[Saved entries]

Content starts

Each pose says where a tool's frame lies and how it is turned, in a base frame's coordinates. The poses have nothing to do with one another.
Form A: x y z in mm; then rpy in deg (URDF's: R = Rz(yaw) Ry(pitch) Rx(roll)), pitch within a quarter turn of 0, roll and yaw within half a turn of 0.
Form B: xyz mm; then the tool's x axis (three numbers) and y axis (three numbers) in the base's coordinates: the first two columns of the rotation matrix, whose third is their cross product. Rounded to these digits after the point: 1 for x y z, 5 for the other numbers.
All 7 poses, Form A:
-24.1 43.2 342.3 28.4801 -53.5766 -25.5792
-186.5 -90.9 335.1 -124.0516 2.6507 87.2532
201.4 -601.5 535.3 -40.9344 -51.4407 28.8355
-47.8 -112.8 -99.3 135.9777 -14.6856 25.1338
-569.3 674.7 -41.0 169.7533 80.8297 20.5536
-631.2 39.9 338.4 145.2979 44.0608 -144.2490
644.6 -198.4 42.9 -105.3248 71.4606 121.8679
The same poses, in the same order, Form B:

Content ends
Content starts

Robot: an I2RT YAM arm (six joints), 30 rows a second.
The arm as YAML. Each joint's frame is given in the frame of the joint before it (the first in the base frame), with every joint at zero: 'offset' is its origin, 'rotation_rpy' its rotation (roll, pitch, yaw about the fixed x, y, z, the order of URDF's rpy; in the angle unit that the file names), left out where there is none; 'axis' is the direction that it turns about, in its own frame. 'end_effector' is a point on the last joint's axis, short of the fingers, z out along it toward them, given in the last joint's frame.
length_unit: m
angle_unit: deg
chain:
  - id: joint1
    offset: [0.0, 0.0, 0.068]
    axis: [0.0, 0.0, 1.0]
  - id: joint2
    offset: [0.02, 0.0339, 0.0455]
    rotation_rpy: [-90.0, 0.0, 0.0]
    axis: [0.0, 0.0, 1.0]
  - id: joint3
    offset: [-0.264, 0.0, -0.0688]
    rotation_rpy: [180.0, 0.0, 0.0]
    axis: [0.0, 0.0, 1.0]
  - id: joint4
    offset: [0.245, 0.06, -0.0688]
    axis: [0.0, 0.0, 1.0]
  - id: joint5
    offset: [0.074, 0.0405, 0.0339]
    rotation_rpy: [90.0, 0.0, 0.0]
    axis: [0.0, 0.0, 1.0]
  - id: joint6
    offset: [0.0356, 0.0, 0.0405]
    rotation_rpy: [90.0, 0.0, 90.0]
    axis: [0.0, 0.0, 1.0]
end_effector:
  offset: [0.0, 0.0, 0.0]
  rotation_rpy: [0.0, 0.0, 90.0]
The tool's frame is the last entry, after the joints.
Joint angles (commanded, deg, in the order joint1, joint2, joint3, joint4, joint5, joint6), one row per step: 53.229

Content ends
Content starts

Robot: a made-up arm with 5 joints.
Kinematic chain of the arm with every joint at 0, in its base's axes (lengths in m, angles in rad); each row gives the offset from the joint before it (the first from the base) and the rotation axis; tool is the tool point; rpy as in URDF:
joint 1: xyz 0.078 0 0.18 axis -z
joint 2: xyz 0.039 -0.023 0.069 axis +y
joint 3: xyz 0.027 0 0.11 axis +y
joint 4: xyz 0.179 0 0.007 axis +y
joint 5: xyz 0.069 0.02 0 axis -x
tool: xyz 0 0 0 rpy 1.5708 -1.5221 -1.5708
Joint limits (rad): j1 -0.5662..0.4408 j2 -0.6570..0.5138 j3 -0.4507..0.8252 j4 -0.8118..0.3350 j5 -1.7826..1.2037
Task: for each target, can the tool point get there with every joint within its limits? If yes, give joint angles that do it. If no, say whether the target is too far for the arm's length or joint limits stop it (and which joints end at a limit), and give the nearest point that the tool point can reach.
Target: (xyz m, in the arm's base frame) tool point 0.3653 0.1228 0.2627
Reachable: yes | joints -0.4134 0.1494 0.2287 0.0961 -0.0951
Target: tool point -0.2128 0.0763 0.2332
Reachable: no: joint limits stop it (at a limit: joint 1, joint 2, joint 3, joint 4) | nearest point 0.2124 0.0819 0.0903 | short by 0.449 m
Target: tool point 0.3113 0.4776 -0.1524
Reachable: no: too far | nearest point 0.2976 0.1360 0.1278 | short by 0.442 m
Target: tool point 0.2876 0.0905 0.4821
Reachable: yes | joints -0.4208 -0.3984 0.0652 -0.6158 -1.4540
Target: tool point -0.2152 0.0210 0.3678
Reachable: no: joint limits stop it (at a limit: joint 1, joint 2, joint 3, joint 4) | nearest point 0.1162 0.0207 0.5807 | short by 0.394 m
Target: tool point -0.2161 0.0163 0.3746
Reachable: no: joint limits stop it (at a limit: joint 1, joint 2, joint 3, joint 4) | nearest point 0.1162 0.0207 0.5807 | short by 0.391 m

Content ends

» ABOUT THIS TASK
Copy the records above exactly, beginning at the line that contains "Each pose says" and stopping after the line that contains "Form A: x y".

» FINISHED TASK
Each pose says where a tool's frame lies and how it is turned, in a base frame's coordinates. The poses have nothing to do with one another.
Form A: x y z in mm; then rpy in deg (URDF's: R = Rz(yaw) Ry(pitch) Rx(roll)), pitch within a quarter turn of 0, roll and yaw within half a turn of 0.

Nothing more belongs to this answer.